Belle découverte à travers cet EP, Bâle s’est fait remarqué dans la sphère Hip Hop ces derniers temps. En plus d’être une ville qui accueille un nombre conséquent d’artistes internationaux, elle possède également un grand vivier. Et le cru 2023/2024 s’est fait largement remarqué. La Suisse est un pays à part dans le monde, à bien des égards. La composante qui nous intéresse, est celle de la langue. Le pays est quasiment égal aux Pays-Bas en superficie, mais possède 4 langues officielles ! La première et la plus dominante est l’allemand, suivi du français (pas mal de Bâlois rappent ainsi), de l’italien (assez minoritaire) et enfin le romanche, parlé seulement dans un canton. Une diversité qui se retrouve dans son art, notamment le rap. Évidemment, on y trouve beaucoup de similitudes et d’influence venue de sa voisine française. Tout comme les influences allemandes qui s’abreuvent toutes à la même source. Pour le coup, c’est rappé en allemand et c’est très bien réalisé.
C’est suffisant pour ce duo qui s’est formé exclusivement pour ce projet. Snare, le beatmaker s’est crée une renommée internationale en composant pour divers projets incluant des pays comme la Grèce, la Russie ou l’Autriche. Ayant conquis l’Allemagne et la Suisse, il se tourne également vers les États-Unis où des dates de tournée sont prévus cette année. Cerise sur le gâteau, il produira même un titre pour Masta Ace. Sans surprise, l’album est un retour à cette fameuse période des années 90′. Il faut dire qu’à cette période, la vie en général était bien différente, forcément le rap l’était également. Le travail du beatmaker est tout bonnement remarquable, sur les six titres produits, il nous transporte dans ce qu’on appelle l’âge d’or du rap. On retrouve cette ambiance typique qui a marqué cette époque et toute une génération. Ce son rugueux, qui vient des bas-fonds, mais très lissé et peaufiné pour qu’on puisse hocher la tête sans penser à autre chose que la vibe. Notons que ce style est toujours d’actualité, surtout aux Pays-Bas avec des artistes tels que : EllMatic, MpDrees24, Blabbermouf, SQB, Christmaz… On reviendra dessus via un article dédié. Véritable volonté de maintenir l’héritage et les fondations sur pied ou artistes qui ne se reconnaissent pas dans le rap actuel, le débat est ouvert.
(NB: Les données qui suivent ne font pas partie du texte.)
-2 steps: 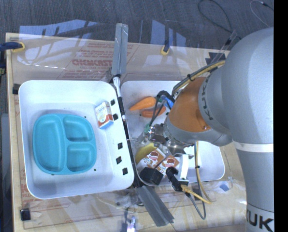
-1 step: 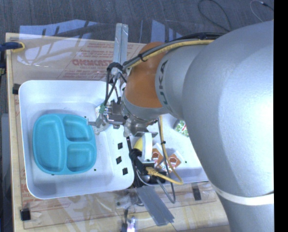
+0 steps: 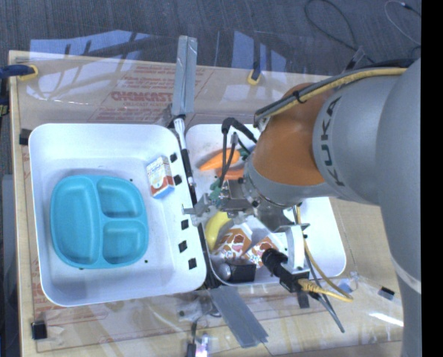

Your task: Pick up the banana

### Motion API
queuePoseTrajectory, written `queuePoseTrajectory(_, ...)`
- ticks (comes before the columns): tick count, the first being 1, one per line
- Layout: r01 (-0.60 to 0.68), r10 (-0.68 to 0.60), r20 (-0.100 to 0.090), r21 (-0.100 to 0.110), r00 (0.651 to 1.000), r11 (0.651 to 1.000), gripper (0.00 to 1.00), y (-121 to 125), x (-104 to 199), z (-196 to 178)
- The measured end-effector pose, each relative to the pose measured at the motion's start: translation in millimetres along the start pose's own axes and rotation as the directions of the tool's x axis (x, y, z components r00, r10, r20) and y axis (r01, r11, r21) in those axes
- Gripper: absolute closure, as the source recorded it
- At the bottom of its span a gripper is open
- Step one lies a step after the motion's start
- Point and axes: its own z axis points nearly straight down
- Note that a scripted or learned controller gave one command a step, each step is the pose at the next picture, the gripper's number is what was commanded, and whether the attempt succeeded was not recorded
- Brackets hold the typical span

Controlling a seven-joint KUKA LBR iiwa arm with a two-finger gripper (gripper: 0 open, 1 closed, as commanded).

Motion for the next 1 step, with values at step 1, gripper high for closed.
queuePoseTrajectory(1, 0.002, -0.002, 0.000, 0.003, 1.000, 1.000, 0.00, 22.7, -38.2, 32.1)
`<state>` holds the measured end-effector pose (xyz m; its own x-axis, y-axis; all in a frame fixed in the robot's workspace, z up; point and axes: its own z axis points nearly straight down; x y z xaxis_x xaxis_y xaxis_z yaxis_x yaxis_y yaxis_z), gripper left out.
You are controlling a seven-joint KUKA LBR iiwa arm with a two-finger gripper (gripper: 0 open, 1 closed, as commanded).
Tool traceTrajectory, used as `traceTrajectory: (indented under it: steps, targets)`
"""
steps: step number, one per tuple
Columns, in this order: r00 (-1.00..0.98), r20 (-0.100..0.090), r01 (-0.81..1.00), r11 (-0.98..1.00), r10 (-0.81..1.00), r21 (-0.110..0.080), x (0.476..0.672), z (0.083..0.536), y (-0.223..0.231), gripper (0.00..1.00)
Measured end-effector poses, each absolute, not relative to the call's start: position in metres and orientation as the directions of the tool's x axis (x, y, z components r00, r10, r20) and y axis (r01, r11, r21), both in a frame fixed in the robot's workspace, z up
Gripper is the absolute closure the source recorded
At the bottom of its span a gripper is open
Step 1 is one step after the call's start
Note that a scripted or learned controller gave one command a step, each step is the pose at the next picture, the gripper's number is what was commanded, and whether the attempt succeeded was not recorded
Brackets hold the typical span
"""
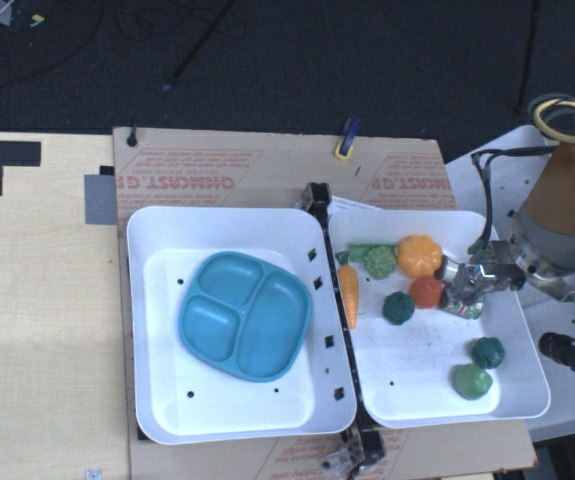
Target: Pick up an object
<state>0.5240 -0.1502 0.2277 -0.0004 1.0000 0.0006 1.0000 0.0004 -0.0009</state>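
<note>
Reaching in low over the right-hand shallow white plastic bin (527,398), the robot's hand (464,290), its grip unreadable from above, sat just beside a small round red toy fruit (427,292), apparently lined up to pick it from the cluttered toys.

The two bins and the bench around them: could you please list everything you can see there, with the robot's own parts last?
Bins: two, white, side by side on cardboard.
Divided plate: one, blue, in the left bin.
Carrot: one, orange, right bin by the divider.
Broccoli: one, green, right bin, far side.
Orange fruit: one, orange, beside the broccoli.
Red ball: one, red, by the gripper.
Dark green pieces: two, right bin.
Light green piece: one, near right corner.
Clamp: one, blue and yellow, far cardboard edge.
Gripper: one, metal, low in the right bin.
</note>
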Motion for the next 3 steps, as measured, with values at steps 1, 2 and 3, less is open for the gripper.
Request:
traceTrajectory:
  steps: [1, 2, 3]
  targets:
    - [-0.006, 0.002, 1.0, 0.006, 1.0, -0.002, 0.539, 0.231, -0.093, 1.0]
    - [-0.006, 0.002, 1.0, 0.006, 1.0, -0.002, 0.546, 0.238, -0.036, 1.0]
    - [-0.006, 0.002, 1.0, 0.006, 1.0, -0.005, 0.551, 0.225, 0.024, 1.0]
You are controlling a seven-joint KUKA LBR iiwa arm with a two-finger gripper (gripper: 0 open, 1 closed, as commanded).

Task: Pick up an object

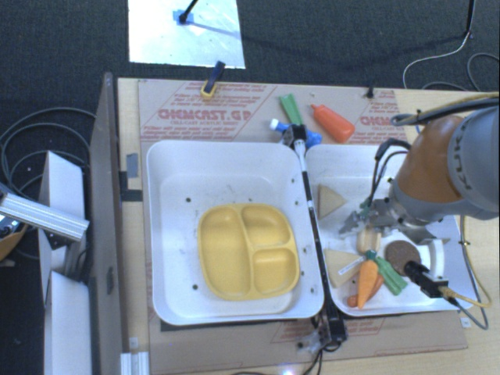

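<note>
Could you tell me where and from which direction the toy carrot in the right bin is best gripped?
Probably across the carrot's orange body near its middle, coming straight down from above. It lies flat, tapering toward the bin's front wall, with its green top by a brown disc. Closing across the narrow width avoids the wedge on its left.

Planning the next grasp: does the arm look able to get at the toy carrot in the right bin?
Probably yes. The carrot lies uncovered in the right bin, just below the gripper; a tan wedge touches it.
</note>
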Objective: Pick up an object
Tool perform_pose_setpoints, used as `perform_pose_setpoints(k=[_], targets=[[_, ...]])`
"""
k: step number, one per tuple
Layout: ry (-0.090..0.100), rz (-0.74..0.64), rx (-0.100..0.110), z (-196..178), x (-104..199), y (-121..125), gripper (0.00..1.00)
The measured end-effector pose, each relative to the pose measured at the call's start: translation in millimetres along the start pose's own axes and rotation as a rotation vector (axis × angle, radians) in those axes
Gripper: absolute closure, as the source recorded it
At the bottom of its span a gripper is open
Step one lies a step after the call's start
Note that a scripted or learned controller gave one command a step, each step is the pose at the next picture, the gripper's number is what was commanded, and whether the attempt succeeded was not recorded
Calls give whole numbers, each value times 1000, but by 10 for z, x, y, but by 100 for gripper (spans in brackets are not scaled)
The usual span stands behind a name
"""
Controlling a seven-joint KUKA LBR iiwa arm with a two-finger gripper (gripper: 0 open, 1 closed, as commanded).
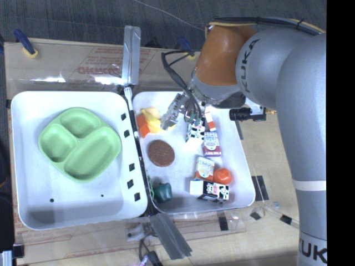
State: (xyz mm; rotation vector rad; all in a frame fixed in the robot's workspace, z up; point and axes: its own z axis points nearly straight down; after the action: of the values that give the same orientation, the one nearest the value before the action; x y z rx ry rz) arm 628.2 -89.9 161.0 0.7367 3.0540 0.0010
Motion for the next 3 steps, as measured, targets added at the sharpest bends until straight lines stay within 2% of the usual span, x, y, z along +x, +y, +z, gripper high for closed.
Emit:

La seule certitude qu’on peut avoir, c’est que les instrus sont toutes de qualité. Et pour ceux et celles qui souhaitent s’exercer ou chiller tranquillement, les pistes instrumentales sont proposées avec. Véritable coup de maître réalisé par Snare, car c’est varié et on est loin de tomber dans le classique violon/piano. Les morceaux n’excèdent pas les 3 minutes 30, ce qui est suffisant pour les apprécier, les garder en tête et ne pas s’en lasser. Mention spéciale aux titres : « Kreuzlingen » et « Was Ist Los ».
Pour faire un bon album de rap, il ne suffit pas d’avoir des instrus de qualité. Il faut kicker ! Surtout qu’on nomme son EP « 1990 » et qu’on vient représenter cette époque. Classic Der Dicke enchaine les rimes et des flows toujours intéressants à suivre. Le rap allemand a pris une place considérable en Europe et ailleurs ces dernières années. En écoutant ce projet, on comprend pourquoi. Les morceaux sont variés et ne se ressemblent pas, il s’inscrit aisément dans les projets les plus intéressants de ce début d’année. On a même droit à un passage scratché sur un titre ! Histoire de bien respecter les disciplines du hip-hop. Il y a des artistes qui sont tellement imprégnés de cette culture qu’ils peuvent se permettre de dégainer quand ils veulent ; et toujours être au top. On va largement préférer un projet tous les 5 ans, mais bien travaillé qu’un album par an pour aucun hit. Le rap, on le pratique par passion et par amour, pas par opportunisme. Qualité allemande et précision suisse, une complémentarité sans équivoque.